Empresários do setor industrial apontam a redução de impostos, a consolidação da reforma tributária, o equilíbrio fiscal e melhorias na gestão pública como principais prioridades para a próxima gestão do governo federal. Os dados fazem parte de uma pesquisa da Confederação Nacional da Indústria (CNI), divulgada nesta segunda-feira (22), com participação de 1.003 executivos de empresas de pequeno, médio e grande portes de todas as regiões do país.
O levantamento foi realizado pela Nexus – Pesquisa e Inteligência de Dados entre os dias 7 de maio e 5 de junho e mostrou que temas relacionados às áreas fiscal e tributária têm maior destaque entre os empresários do que políticas diretamente voltadas ao setor produtivo.
Segundo a pesquisa, 29% dos entrevistados consideram a redução de impostos e a consolidação da reforma tributária as medidas mais urgentes para a próxima administração federal.

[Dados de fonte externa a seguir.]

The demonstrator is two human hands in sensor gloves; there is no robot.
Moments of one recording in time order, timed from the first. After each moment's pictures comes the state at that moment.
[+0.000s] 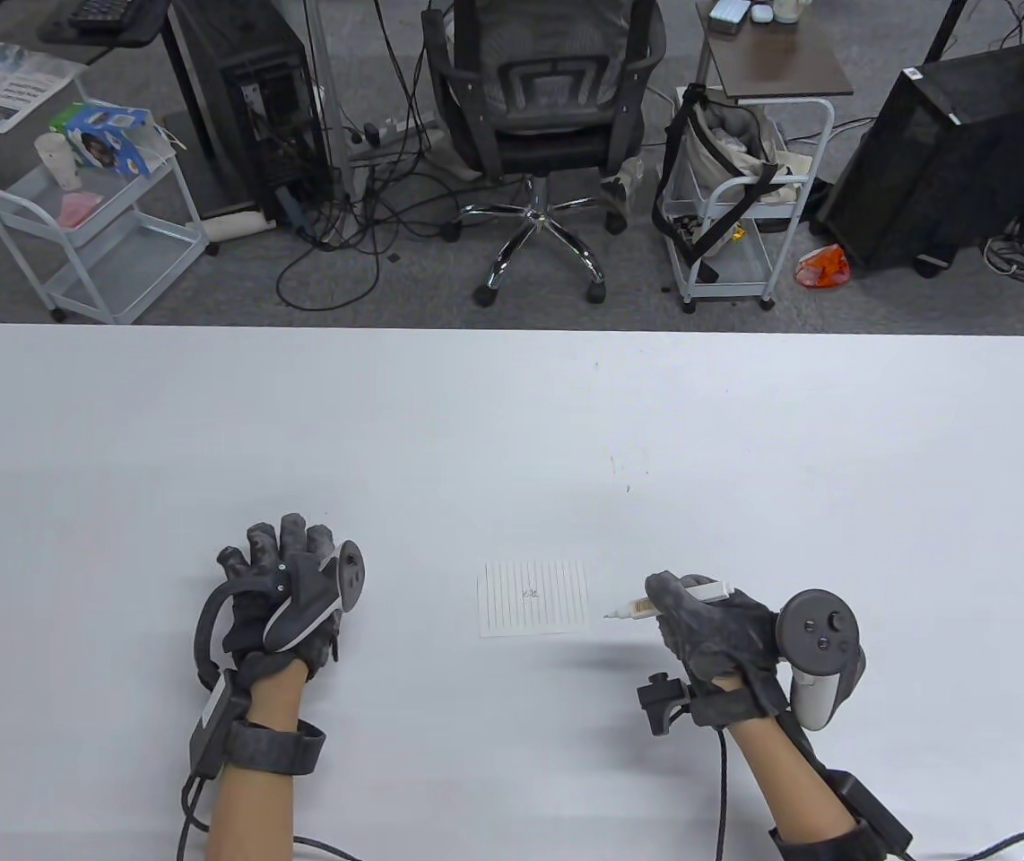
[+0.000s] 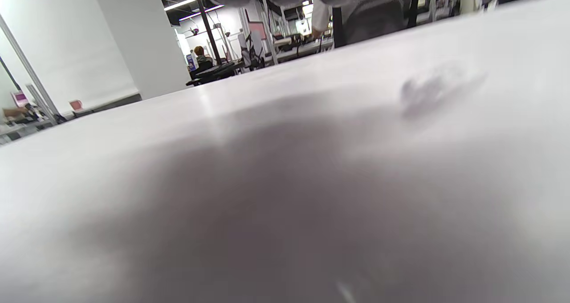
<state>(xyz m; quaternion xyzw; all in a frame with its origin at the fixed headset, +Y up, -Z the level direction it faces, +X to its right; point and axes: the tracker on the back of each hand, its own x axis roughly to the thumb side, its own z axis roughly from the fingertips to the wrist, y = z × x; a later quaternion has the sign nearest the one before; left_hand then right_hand) -0.229 -0.740 -0.335 -0.04 0.08 -0.09 0.99 0.206 -0.706 -0.288 0.01 -0.12 0.80 0.58</state>
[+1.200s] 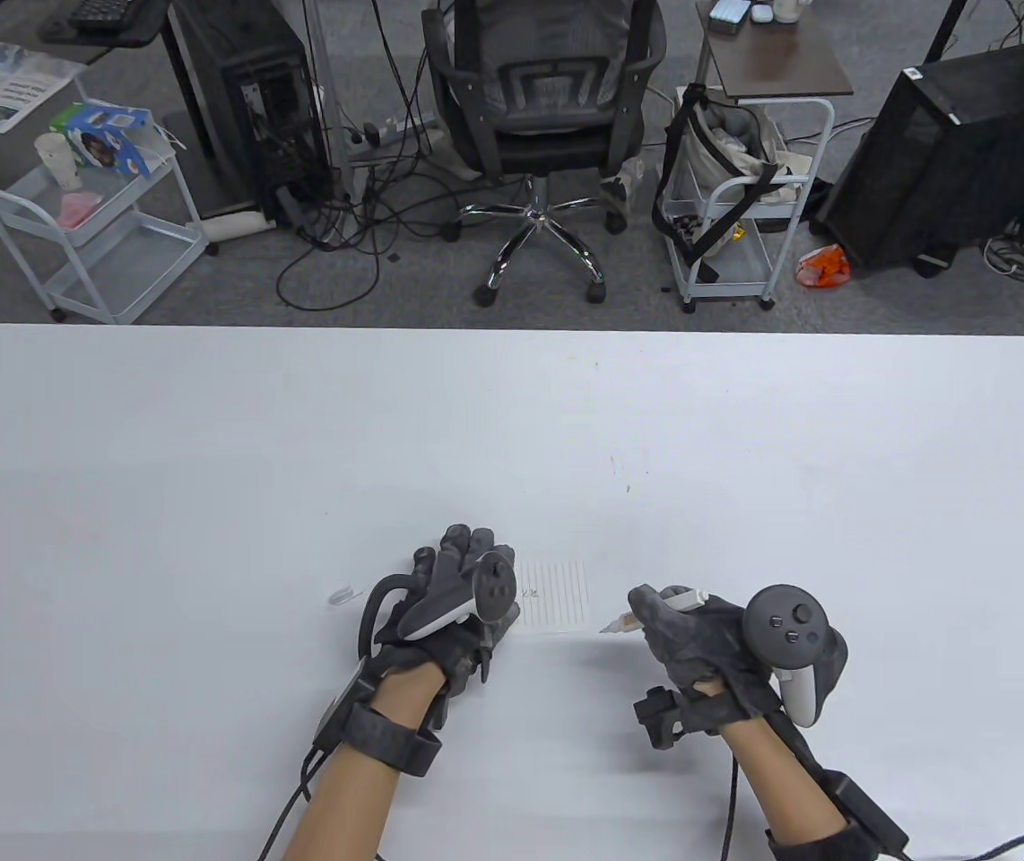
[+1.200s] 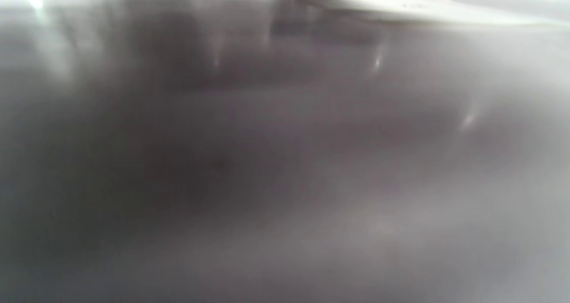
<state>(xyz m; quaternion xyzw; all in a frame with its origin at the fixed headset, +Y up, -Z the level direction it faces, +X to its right) -0.084 -0.781 -0.348 -0.18 -0.11 0.00 0.98 0.194 -0.719 -0.292 0.01 -0.06 0.88 0.48</state>
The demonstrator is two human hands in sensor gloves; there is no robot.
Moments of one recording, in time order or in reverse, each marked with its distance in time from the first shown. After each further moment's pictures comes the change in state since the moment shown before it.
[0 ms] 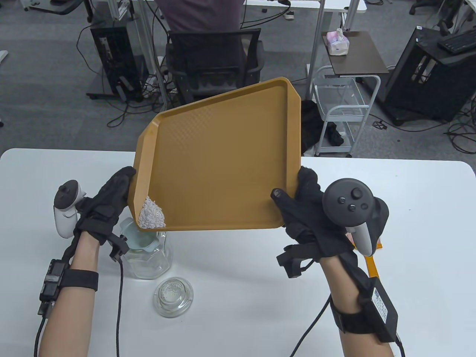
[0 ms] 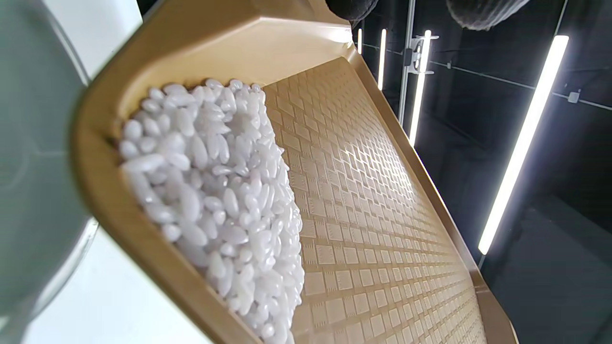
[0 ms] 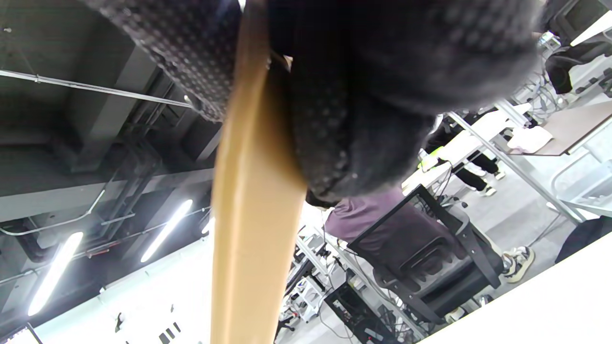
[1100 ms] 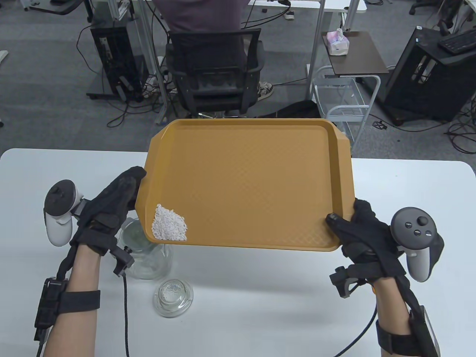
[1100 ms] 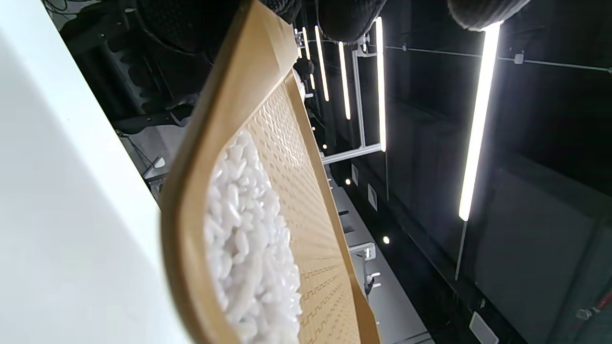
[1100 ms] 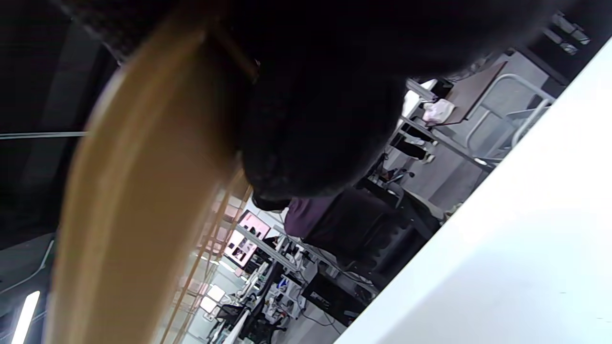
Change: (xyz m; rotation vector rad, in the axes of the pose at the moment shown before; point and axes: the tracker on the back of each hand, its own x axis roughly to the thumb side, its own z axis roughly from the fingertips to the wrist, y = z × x) left_hand 0.081 -0.038 0.038 0.014 -0.087 -0.149; right_hand -0.124 -0.033 0.031 0.005 0.178 -0.169
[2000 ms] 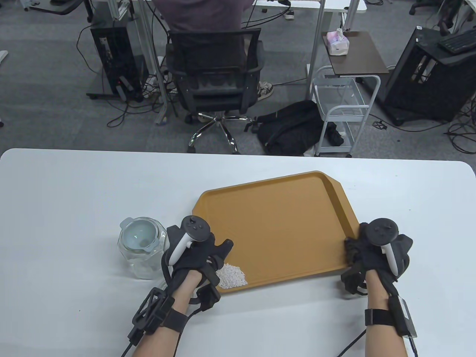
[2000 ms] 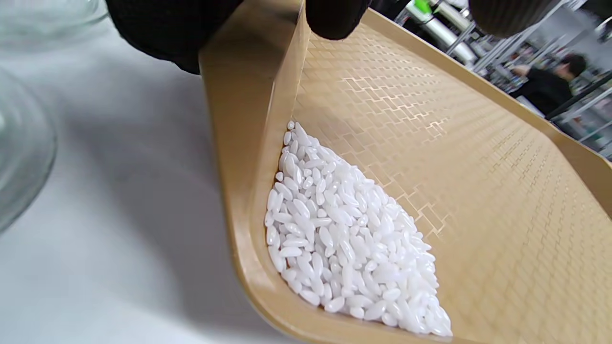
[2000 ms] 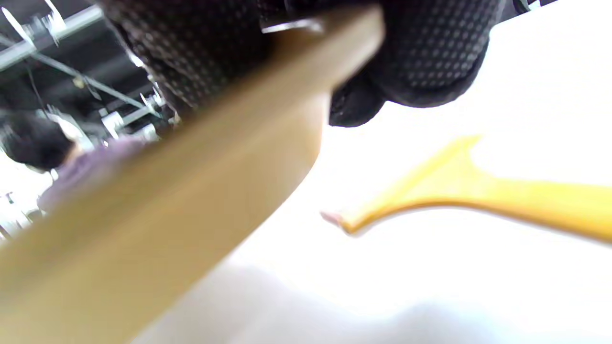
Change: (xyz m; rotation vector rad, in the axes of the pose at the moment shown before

Outros 22% apontaram o equilíbrio fiscal e a melhoria da gestão pública como prioridades, enquanto 21% defenderam o incentivo à indústria e à produção.
O presidente da CNI, Ricardo Alban, afirmou que a integração entre as políticas fiscal e monetária é essencial para ampliar os investimentos e fortalecer o desenvolvimento produtivo. Para ele, a indústria precisa de um ambiente que favoreça a inovação e o crescimento econômico.
Quando questionados sobre as prioridades para suas próprias empresas e para o ambiente de negócios, os empresários destacaram novamente a redução da carga tributária, citada por 45% dos participantes. A redução dos juros e a ampliação do acesso ao crédito aparecem na sequência, com 26%, enquanto o incentivo à indústria foi mencionado por 21%.
De acordo com a Agência Brasil, entre os principais desafios enfrentados pelo setor no último ano estão a alta carga tributária, a dificuldade para encontrar mão de obra e as taxas elevadas de juros, apontadas como fatores de grande impacto pelos entrevistados.
A pesquisa também avaliou as perspectivas de investimento para os próximos quatro anos. Do total de empresários ouvidos, 41% afirmaram que pretendem manter o atual nível de investimentos, enquanto 28% planejam aumentar os recursos aplicados. Outros 9% indicaram intenção de reduzir investimentos e 20% disseram que não pretendem investir no período.
Os resultados foram apresentados durante o evento “A Indústria na Agenda dos Presidenciáveis”, realizado nesta segunda-feira (22). No encontro, a CNI também apresentou propostas relacionadas às contas públicas e políticas de desenvolvimento econômico.